A television show about food and culture films an episode in Vrmdza.

A climbing destination

One of the people who relocated to Vrmdza in 2020 is Silvana Hadzic, an IT recruitment consultant with her own business. Her husband works for a large American firm with an office in Belgrade. When Covid-19 hit he was told to work remotely, allowing them to make the move to Vrmdza. “That is the trend,” Hadzic says. “Lots of people are buying houses all over Serbia.”

When Hadzic first visited Vrmdza some years previously, she realized it would be the perfect place to pursue her passion for rock-climbing. “I saw climbing places everywhere, a huge number of routes…. I was like, ‘Wow!’” she recalls.
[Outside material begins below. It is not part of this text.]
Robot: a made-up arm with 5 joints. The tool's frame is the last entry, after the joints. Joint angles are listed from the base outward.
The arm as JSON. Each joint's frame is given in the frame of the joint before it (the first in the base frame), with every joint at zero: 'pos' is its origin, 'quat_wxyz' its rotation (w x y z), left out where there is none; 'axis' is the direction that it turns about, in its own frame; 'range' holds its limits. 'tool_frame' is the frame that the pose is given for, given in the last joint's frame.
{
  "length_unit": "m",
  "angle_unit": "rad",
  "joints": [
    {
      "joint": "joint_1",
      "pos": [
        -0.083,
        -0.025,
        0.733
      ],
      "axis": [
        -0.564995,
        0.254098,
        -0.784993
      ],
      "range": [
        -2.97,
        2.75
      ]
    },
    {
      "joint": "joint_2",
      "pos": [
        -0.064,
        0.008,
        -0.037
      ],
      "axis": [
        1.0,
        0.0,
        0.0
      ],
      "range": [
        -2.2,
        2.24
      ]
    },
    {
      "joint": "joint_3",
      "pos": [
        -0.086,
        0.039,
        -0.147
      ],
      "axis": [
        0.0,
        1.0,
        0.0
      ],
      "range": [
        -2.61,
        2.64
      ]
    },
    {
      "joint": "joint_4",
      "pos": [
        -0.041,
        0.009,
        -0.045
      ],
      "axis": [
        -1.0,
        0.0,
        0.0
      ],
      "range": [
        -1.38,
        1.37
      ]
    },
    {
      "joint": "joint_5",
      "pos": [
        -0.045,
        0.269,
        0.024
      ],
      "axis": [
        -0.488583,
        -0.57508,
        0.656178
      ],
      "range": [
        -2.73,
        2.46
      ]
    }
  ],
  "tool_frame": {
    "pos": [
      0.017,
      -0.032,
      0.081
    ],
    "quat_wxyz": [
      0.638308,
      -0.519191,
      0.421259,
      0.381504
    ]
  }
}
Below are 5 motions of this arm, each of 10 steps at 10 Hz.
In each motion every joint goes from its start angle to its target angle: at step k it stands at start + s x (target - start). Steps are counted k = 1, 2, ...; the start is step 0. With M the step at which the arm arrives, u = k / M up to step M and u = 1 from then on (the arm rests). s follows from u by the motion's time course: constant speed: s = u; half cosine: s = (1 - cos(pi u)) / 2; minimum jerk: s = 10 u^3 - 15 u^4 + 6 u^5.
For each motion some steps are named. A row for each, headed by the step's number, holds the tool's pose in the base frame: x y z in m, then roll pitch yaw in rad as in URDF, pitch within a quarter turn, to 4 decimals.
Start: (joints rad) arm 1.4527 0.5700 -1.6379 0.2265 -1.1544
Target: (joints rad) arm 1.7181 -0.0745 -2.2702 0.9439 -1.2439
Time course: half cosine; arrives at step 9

But it took her a long time to convince other climbers to come see for themselves. Eventually she was able to persuade her climbing mentor from the Sports Faculty of Nis University to visit Vrmdza. He was impressed too, and immediately began working on local climbing routes – which today number over 100, with more in the works. Hadzic aims to make Vrmdza the best climbing destination in Serbia, with the most routes.
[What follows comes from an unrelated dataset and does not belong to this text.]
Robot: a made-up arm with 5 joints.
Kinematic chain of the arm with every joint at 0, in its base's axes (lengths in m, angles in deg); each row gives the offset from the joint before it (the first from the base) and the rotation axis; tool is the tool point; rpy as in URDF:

For the last three years, a climbing festival has been held in Vrmdza; in 2020 it played host to a national climbing competition featuring Serbia’s top climbers. They are now a significant proportion of the estimated 8,000 visitors who came to the village in the last year, many of whom stayed locally, ate locally and bought locally produced food and handicrafts to take home.



Highlights of Vrmdza: Homemade local products and plentiful rock-climbing routes.

Turning the tide

What has turned the tide of decline for Vrmdza was a confluence of interests between the newcomers and the original residents, who understood how to adapt to seize the new opportunities that were being presented. A key role in this was played by Slavisa Krstic, the former president of the mesna zajednica (local council). According to Hadzic, Krstic not only had vision himself but “knew how to promote the village” based at first on what the newcomers were doing.

“If we hadn’t come, he could not have built the story, so it’s synergy,” she says.



Silvana Hadzic and her husband moved to Vrmdza after COVID-19 allowed them to work remotely.

Krstic told the BBC in a 2020 interview that as far back as 2006 he had proposed a new development concept for Vrmdza. The idea was to create better conditions that would attract new residents, who would then promote the village as a place for healthy living, thus putting it on the map for visitors. In the past tourists only came to the region to visit Sokobanja, a nearby spa town, but now its offerings have expanded exponentially as new hotels and restaurants open.

What locals discovered during this process, says Tomic Pilipovic, is that visitors were not just prepared to come to Vrmdza, but also to pay for what people were already producing as part of village life. “For the women here, it was normal to make lunch for 10, 15 or 20 people who are building or working in the field,” she says. Realizing that ability could translate into feeding groups of visitors, for example, was “the crucial moment” in sparking change. Once Vrmdza’s women saw how they could benefit from the new visitors, Tomic Pilipovic says, the rest of their families followed, overcoming their traditional resistance to change.

Despite its small size, the example of Vrmdza shows that rural decline is not inevitable, and that the Covid-19 pandemic can provide some unexpected opportunities to accelerate change.

“We have shown that, far from being dull, it can be interesting and innovative to live in a village,” says Tomic Pilipovic. Because of the recent changes, local young people – and those born abroad with roots in Vrmdza – have begun to become much more interested in living and working in the village.

“I am very happy about this,” says Tomic Pilipovic. “This is really what I think the 21st century can bring to us – that we can really make a combination of urban and rural sustainable.”